Wenn Männer mir die Welt erklären
192 Seiten

Ich bin mit niedrigen Erwartungen an diese Essaysammlung herangegangen und diese sind teilweise unterboten worden. Allgemein spricht mich der Schreibstil, bzw die Übersetzung, nicht an, mein ästhetisches Empfinden wird nicht berührt. Die Texte sind nicht wissenschaftlich, weder werden Studien/Umfragen gezeigt, wenn sie etwas zeigen wollen, noch werden Gründe für Begebenheiten angeführt oder wirkliche Lösungen vorgeschlagen. Das ist unironisch schade. An ein paar wenigen Stellen hat man das Gefühl, dass sie keinen Grabenkampf zwischen den 2 klassischen Geschlechtern heraufbeschwören will, was sie mit ihrer Schreibe aber leider tut. Die ganze College-Sache: was ist die Konsequenz aus ihrem Denken? Believe all women, ergo Unschuldsvermutung ade, Beweisführung passé? Allgemein werden bei ihr diverse Dinge derart vermengt und auf eine Stufe gestellt, dass es mir wirklich graust. Intellektuell unredlich. Wenn man aus den Problemen herauszoomt, so sieht man, dass Gewalt an Frauen umgeframed werden kann in Gewalt von Männern, denn auch Männer werden von Männern verprügelt, getötet usw, in weit größerer Zahl als Frauen. Dies mag unter anderem an hirnstrukturellen/psychologischen Gründen liegen; betrachtet man die Big5, so sieht man, dass Männer wesentlich disagreeable u.m. sind. Auch wenn Männer und Frauen im Wesentlichen gleich sind, können sie radikale Unterschiede produzieren. Deswegen liegt die Mehrheit der Gefängnisinsassen bei den Männern (95% vs 5%) und so weiter und so fort. R.S. kritisierte das Vorgehen, dass man Frauen an Collegecampus (Plural mit langem "U", U-Deklination) beibringt, dass man besser Vorsicht walten lässt; ihrer Meinung nach soll man den Männern sagen, dass sie nicht vergewaltigen sollen. Leider ist es diesem Klientel scheißegal und die, die in einem "Prodromalstadium" sind, welches durch Alkohol oder Drogen in ein aktives "Sexuell übergriffig"-Stadium wird; soll man ihnen das Feiern verbieten (dort konsumieren sie und werden gefährlich)? Das wäre doch zu diskutieren, zusätzlich zu Vorsichtsmaßnahmen für Frauen (was auch durch gute Kameras passieren kann, also indirekt). Dass Vorsicht ein Frauenphänomen sein soll, finde ich als schon mehrfach nachts auf dem Nachhauseweg verfolgter Mann by the way ziemlich lächerlich.

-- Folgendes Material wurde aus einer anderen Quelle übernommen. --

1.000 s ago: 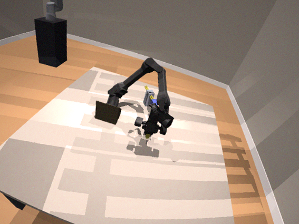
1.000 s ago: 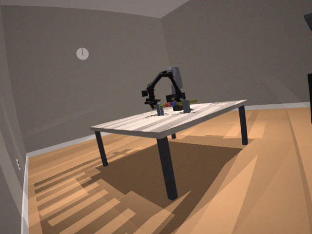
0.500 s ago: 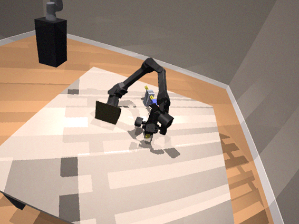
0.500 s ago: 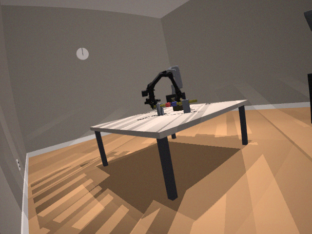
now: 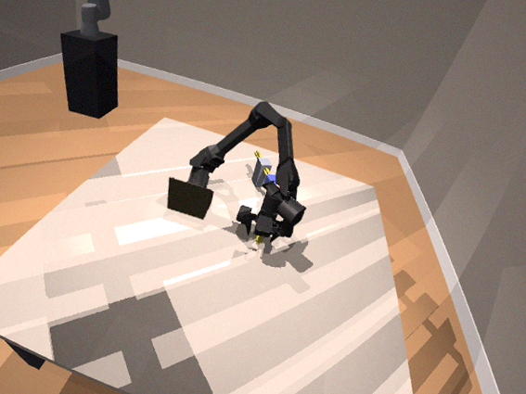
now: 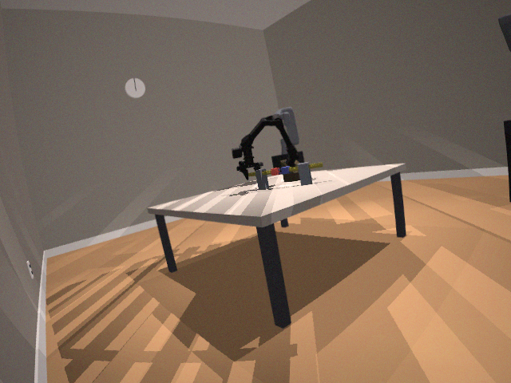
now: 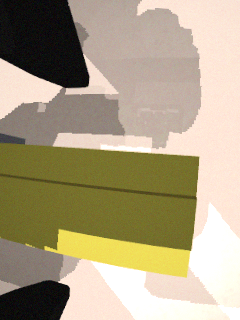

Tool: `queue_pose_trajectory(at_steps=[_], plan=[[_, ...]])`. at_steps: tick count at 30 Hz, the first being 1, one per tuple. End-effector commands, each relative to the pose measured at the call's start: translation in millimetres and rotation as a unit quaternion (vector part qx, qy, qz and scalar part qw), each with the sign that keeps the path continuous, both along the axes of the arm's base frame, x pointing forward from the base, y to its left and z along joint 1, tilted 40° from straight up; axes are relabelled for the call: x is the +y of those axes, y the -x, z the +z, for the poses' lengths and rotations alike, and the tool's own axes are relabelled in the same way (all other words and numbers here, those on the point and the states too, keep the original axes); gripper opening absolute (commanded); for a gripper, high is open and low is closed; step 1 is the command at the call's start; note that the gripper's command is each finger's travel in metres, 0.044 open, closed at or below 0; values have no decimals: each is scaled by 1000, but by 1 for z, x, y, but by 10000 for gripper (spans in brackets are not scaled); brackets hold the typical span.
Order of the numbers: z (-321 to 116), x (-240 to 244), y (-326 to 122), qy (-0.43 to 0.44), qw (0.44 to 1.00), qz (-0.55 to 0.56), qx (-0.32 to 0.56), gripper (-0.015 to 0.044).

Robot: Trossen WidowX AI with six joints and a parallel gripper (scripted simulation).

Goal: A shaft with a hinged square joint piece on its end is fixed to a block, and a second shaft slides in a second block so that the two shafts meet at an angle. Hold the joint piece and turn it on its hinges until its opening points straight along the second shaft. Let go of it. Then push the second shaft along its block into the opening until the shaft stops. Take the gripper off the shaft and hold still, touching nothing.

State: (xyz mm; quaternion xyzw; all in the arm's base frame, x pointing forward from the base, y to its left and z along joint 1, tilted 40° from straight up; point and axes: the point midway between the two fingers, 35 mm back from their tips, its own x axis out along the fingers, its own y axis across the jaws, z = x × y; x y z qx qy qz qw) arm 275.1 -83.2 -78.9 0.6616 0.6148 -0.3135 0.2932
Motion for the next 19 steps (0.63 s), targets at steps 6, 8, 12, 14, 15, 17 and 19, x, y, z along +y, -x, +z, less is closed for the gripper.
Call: queue_pose_trajectory(at_steps=[6,8,12,14,15,17,19], plan=[[0,0,0,0,1000,1,1,440],[0,0,0,0,1000,1,1,440],[6,-5,0,-1,1000,1,1,440],[19,-15,1,-2,1000,2,1,440],[21,-17,1,-3,1000,2,1,440],[21,-17,1,-3,1000,2,1,440],[29,-23,2,-3,1000,1,1,440]])
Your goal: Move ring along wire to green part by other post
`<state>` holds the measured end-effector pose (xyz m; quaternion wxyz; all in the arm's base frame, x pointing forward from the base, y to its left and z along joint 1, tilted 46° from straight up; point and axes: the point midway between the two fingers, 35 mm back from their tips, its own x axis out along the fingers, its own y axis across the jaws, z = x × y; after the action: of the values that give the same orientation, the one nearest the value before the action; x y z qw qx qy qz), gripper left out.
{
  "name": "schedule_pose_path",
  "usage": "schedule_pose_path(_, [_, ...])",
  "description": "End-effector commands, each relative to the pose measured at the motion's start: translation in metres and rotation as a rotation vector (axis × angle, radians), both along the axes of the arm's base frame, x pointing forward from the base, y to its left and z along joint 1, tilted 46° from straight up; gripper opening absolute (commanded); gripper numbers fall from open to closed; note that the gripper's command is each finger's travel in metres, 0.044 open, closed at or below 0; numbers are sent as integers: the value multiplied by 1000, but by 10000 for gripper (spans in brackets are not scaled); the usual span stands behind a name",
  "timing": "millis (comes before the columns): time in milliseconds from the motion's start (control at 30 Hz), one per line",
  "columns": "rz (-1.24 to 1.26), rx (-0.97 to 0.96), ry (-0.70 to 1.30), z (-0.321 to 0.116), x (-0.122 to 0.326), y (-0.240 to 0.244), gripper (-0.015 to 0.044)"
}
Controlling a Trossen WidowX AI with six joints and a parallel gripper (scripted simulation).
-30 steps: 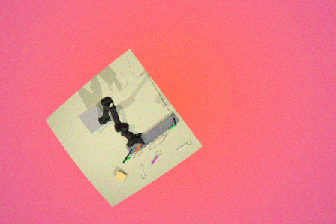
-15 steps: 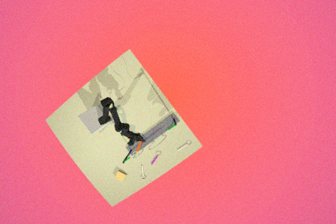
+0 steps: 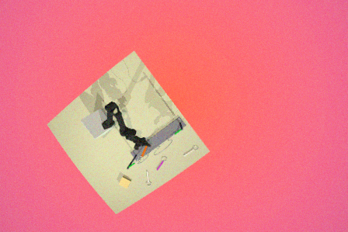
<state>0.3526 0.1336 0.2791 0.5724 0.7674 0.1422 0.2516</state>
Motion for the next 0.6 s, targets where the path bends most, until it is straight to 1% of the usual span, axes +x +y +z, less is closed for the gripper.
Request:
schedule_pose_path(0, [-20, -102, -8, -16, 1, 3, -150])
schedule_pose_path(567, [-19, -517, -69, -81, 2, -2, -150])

Ich bin in der Hirnforschung tätig, im Besonderen im Bereich der Schizophrenie. Eine gängige Theorie ist hierbei, dass Positivsymptome wie Wahnvorstellungen aus einer aberranten Salienz entstehen können (dass also einem random herumliegenden Stift ein höherer Sinn zugeschrieben werden muss zB, in der Art "Dieser Stift ist von Gottes Hand/ von der NWO zum Abhören/ von Ken Jebsen gegen die Coronamaßnahmen hingelegt worden"). Daran musste ich oft denken; dass R.S. Begebenheiten u.Ä. ihres Kontextes beraubt und sie in ihr Gedankenmuster einbettet.

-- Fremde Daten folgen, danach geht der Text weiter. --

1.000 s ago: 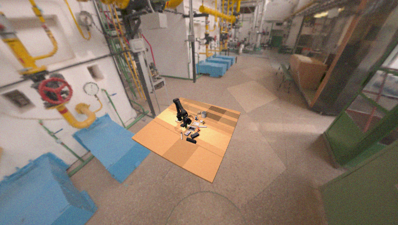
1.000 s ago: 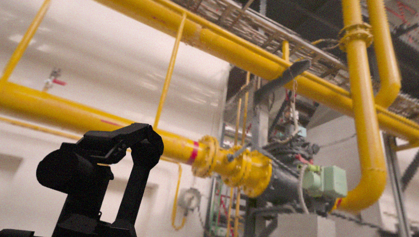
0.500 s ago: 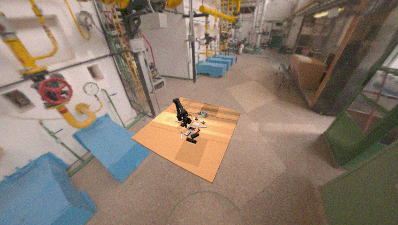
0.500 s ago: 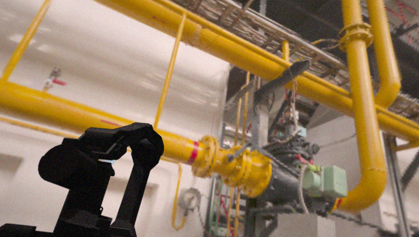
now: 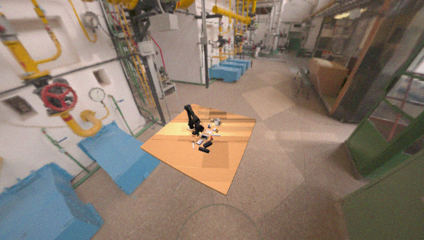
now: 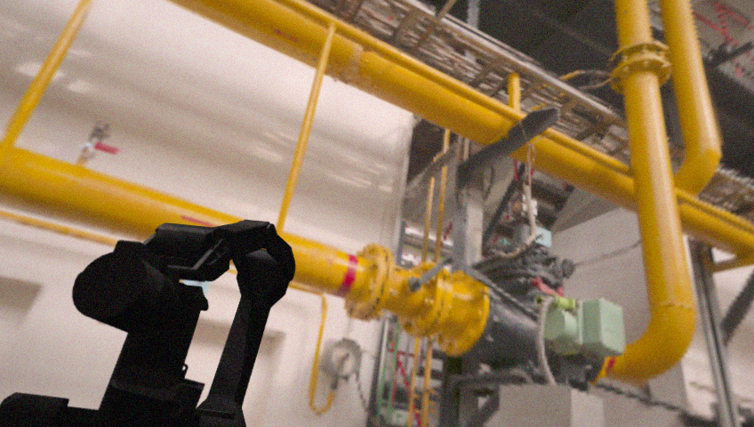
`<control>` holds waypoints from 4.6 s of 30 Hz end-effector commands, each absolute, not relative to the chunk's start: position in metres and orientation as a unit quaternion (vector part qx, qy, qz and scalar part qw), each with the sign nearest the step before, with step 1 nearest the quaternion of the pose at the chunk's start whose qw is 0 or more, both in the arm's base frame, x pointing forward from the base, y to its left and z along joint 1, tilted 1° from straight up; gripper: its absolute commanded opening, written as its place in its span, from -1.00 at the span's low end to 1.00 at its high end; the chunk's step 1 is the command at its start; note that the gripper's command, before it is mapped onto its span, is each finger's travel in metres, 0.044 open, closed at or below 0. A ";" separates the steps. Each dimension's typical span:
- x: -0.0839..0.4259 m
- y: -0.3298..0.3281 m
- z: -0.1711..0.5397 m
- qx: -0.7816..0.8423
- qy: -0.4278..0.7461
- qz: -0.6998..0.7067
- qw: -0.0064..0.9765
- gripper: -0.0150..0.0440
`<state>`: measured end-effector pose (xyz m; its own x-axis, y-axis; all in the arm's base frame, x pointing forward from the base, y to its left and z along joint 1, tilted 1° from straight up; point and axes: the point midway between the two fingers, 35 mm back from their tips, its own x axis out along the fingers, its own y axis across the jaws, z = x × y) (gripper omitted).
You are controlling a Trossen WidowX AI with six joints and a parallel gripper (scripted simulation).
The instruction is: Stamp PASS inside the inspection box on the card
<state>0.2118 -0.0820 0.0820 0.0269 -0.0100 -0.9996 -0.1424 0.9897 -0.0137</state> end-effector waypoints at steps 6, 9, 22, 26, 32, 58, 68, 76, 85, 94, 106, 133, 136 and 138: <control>0.212 -0.082 0.087 -0.055 0.695 0.048 0.715 -0.49; 0.212 -0.082 0.089 -0.055 0.695 0.048 0.715 -0.49; 0.212 -0.082 0.095 -0.055 0.695 0.048 0.715 -0.49; 0.211 -0.082 0.097 -0.055 0.695 0.048 0.715 -0.49; 0.211 -0.082 0.100 -0.055 0.695 0.048 0.715 -0.49; 0.210 -0.081 0.113 -0.054 0.695 0.048 0.715 -0.49; 0.250 -0.066 0.118 -0.054 0.694 0.049 0.716 -0.49; 0.289 -0.044 0.118 -0.053 0.693 0.049 0.717 -0.49; 0.290 -0.044 0.116 -0.053 0.693 0.049 0.717 -0.49; 0.290 -0.044 0.110 -0.053 0.693 0.050 0.717 -0.49; 0.291 -0.044 0.102 -0.053 0.693 0.050 0.717 -0.49; 0.292 -0.044 0.084 -0.053 0.693 0.050 0.717 -0.49; 0.292 -0.045 0.082 -0.053 0.693 0.051 0.717 -0.49; 0.292 -0.045 0.081 -0.053 0.693 0.051 0.717 -0.49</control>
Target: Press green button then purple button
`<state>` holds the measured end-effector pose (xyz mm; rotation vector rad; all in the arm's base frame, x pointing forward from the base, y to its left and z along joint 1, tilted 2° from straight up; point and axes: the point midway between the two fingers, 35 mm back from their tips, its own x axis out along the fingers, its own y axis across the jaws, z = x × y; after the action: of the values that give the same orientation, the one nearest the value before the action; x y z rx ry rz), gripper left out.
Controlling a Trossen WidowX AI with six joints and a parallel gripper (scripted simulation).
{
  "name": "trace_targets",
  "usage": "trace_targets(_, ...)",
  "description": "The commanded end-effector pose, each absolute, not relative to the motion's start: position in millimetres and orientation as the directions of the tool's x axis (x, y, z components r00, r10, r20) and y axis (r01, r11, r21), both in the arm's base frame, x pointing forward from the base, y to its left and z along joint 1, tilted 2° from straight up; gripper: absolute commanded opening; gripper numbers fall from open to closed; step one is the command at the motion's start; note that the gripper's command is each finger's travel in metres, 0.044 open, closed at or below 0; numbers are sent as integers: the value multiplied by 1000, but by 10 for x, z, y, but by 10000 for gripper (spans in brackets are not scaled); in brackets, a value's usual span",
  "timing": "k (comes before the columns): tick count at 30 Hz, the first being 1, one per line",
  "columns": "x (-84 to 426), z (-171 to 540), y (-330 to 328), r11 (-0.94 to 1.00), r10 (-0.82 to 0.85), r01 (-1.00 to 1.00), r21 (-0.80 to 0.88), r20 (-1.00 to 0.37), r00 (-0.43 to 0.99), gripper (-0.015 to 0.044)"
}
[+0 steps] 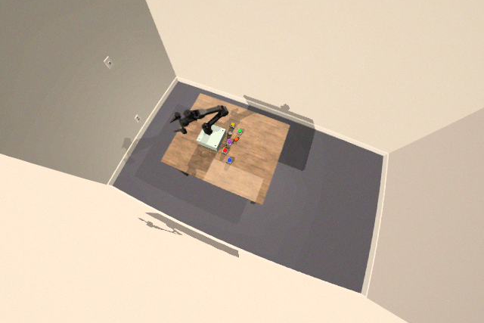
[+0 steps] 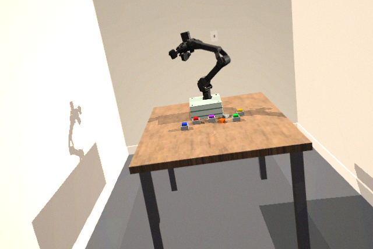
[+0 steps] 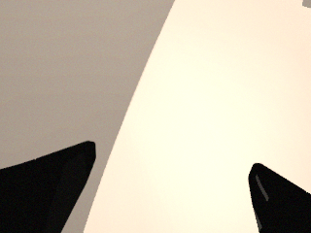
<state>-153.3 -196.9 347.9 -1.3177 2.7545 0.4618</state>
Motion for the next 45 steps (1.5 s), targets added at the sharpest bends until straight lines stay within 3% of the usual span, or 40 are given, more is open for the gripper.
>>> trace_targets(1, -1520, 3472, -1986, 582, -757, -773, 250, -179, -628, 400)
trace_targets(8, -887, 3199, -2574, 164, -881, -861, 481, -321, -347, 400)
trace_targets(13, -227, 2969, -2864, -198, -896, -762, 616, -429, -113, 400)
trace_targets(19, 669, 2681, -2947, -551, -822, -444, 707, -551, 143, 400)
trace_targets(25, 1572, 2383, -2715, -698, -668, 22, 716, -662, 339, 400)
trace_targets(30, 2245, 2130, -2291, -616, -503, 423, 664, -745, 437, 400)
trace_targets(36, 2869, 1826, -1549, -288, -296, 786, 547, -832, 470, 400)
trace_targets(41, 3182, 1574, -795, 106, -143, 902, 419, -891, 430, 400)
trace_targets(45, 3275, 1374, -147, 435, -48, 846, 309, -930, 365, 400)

Der einzige Teil, der mir gefiel, war der Essay über Virginia Woolf (abgesehen vom esoterischen Geschwurbel, das auch an manch anderer Stelle aufblitzte), genauer: die Stellen in der sie zitiert wurde. Ich muss endlich etwas von ihr sehen.

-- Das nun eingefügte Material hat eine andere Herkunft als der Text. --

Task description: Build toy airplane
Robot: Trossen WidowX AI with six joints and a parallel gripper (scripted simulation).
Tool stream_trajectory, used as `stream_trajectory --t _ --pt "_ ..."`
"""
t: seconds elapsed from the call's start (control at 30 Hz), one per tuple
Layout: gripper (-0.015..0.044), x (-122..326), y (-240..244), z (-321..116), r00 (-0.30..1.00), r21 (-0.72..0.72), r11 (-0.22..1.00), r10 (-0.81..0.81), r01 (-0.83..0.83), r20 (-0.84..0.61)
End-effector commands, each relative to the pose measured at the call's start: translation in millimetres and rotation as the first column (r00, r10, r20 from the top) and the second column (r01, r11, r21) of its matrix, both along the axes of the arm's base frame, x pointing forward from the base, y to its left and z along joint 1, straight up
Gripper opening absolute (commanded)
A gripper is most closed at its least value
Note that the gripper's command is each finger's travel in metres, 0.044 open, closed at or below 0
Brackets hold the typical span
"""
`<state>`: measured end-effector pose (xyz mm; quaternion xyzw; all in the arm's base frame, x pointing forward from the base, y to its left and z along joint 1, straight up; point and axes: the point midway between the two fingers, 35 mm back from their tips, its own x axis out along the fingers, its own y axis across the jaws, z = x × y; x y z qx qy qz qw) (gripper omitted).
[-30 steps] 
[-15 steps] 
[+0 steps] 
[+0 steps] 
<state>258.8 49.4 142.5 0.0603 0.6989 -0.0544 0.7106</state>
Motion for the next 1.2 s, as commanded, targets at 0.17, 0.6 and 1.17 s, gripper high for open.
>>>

Fazit: mir persönlich zu tendenziöses, nicht das Problem lösen wollendes Schriftstück, das rhetorisch geschickt ihrem Zwecke diente, aber nicht der Allgemeinheit. Sie bekämpft sich mit den Waffen, die sie nicht (mehr) in den Händen der Männer sehen will

Der beste Punkt aber zum Schluss (und u.a. das meine ich mit "rhetorisch geschickt"): Diese ganze Kritik kann laut ihr sofort abgeschmettert werden, denn ich bin ein Mann (sie tut das sogar im titelgebenden Essay).